Everyone who writes about blasphemy has recognized its highly
elusive and changing character. Nash is good at distinguishing blasphemy
from heresy (particularly important because in some times and places,
blasphemy, sometimes along with magic and witchcraft, was regarded and
treated as a greater offense than heresy) and anti-blasphemy laws from
simple censorship. He takes religion and religious sensibilities
seriously and wisely does not overestimate the triumph of
secularization, particularly in the case of Providentialism, when the
prospect of indiscriminate divine wrath is a significant component of
belief. But he also notes the different treatment meted out to
blasphemers of different social ranks or those whose manner or motive
pass whatever muster is currently applicable, especially when that
muster and the victim of blasphemy happened to become the state itself.
Although he points out the trope, he does not usually assume that the
European past is the same as the non-European present, i.e., that such
terms as "medieval obscurantism" are appropriate or remotely
accurate in dealing with non-western cultures, religious or other.
In short, this is the book in English to start with. It will
readily instruct, but it will also irritate. It is often awkwardly
written and very badly edited. The surname of the current pope is twice
misspelled as Reitzinger (19). Robert Darnton becomes Daunt on (68), and
Robert Rossellini becomes Rossolini (93). James Nayler often becomes
Naylor (e.g., 122). Chapel Hill is not in Nebraska (65, n.80). St.
Columbanus syntactically becomes a contemporary of Origen of Alexandria
(43). Much as they hated him, the Jesuits did not murder William of
Orange (14). German Grenzen (borders) becomes Granzen (73, n. 3), not,
as far as I know, a German word. Nash usually avoids postmodern jargon,
but there is rather too much of the "gaze" here for comfort
(e.g. 9, 143). And there is more. These criticisms are not picky - this
is a good book, the product of a lot of work and thought. The author
should have treated his considerable achievement more carefully.
ENDNOTES
(1.) Leonard W. Levy, Blasphemy: Verbal Offense against the Sacred,
from Moses to Salman Rushdie (New York, 1993); David Lawton, Blasphemy
(Philadelphia, 1993). A good review article is Gauri Viswanathan,
"Blasphemy and Heresy: The Modernist Challenge," Cimperative
Studies in Society and History 37 (1995). 399-412, not cited by Nash.
(2.) Nash should have used the monumental study of Corinne
Leveleux, La parole interdite. Le blaspheme dans la France medievale
(XIIIe-XVle siecles):du peche au crime (Paris, 2001), which deals very
well extensively with earlier periods, as does the work of Edwin D.
Craun, "Inordinata locutio: Blasphemy in Pastoral Literature,
1200-1500," Traditio, 39 (1983) and Silvana Vecchio in Carla
Casagrande and Silvana Vecchio.

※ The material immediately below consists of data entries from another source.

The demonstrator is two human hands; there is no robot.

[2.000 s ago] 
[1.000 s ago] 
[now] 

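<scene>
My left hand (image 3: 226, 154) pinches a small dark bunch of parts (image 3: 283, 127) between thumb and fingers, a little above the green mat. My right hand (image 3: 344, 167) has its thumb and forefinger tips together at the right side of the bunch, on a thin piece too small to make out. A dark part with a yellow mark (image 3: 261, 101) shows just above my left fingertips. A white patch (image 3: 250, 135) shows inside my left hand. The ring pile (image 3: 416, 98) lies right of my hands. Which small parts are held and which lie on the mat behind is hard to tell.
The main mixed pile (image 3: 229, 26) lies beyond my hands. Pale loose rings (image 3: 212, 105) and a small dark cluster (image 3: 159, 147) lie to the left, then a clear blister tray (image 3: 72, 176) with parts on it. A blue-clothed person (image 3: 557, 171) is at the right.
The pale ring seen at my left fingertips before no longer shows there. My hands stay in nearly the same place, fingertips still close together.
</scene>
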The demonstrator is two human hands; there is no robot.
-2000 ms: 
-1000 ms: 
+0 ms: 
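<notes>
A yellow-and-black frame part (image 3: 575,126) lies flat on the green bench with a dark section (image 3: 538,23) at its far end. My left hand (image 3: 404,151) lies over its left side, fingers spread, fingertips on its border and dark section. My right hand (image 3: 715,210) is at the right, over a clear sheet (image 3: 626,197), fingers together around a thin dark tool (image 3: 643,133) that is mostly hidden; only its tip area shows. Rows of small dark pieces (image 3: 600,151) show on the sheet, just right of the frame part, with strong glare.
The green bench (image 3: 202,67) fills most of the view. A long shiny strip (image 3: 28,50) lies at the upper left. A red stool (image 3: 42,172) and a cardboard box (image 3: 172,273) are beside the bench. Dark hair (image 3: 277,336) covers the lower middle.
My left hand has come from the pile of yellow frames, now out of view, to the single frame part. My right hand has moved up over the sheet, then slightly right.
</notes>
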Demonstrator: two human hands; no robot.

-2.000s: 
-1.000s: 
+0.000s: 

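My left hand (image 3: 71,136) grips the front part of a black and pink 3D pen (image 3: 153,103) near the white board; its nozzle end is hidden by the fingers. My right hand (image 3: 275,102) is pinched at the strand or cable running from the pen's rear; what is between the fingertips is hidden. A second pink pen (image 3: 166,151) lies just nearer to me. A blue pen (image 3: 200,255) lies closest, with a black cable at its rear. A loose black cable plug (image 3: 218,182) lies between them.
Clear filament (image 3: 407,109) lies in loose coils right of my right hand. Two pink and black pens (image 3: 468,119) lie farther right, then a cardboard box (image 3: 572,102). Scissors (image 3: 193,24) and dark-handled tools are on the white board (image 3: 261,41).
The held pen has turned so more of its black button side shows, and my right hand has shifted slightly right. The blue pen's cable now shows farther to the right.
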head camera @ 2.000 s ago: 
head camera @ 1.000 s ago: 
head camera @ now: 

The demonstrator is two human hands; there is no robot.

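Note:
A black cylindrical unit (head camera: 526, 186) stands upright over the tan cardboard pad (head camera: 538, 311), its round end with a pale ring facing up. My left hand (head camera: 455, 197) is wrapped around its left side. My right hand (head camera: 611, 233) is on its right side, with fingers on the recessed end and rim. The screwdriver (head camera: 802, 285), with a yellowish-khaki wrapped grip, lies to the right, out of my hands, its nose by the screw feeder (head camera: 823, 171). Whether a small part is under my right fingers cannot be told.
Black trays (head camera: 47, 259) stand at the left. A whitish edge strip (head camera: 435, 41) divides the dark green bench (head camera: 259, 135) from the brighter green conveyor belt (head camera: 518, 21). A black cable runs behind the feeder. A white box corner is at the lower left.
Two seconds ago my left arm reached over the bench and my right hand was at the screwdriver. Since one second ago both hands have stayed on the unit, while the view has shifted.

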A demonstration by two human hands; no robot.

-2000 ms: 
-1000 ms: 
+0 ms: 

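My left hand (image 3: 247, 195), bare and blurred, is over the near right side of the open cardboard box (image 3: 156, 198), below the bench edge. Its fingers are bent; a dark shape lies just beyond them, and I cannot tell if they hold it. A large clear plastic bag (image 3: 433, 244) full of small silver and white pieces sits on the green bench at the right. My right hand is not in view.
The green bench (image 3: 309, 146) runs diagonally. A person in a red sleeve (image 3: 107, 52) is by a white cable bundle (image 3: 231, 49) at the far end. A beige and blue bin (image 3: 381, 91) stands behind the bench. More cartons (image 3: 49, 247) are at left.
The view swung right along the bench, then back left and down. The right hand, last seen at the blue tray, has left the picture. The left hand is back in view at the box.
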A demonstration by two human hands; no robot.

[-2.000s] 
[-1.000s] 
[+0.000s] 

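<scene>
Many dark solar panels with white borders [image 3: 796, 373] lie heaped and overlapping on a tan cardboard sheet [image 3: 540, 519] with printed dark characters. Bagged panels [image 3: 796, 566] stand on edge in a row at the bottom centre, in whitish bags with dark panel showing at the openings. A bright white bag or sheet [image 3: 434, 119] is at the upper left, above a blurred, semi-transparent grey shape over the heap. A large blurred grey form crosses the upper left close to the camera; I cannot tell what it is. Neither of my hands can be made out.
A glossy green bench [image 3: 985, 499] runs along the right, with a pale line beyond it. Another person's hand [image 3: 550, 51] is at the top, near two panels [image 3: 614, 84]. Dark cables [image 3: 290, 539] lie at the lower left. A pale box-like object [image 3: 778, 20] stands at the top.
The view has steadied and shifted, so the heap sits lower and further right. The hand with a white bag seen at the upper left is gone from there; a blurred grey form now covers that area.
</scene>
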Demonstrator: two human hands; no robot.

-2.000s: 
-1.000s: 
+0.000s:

I peccati dela lingua (Rome, 1987),
229-240. Fr. trans. 1991, neither of which is cited by Nash.
(3.) Nash does not offer much in the way of a survey of the field
of scholarship. A good survey is that in Gerd Schwerhoff, Zungen wie
Schwereter. Blasphemie in alteuropaischen Gesellschaften 1200-1650
(Constance, 2005), 7-20, with a final comment on modernity, 312-18.
(4.) On the semantic range of the Arabic terms for blasphemy see
the work of the literary scholar Ian Richard Netton, Text and Trauma: An
East-West Primer (London, 1996), 1-7.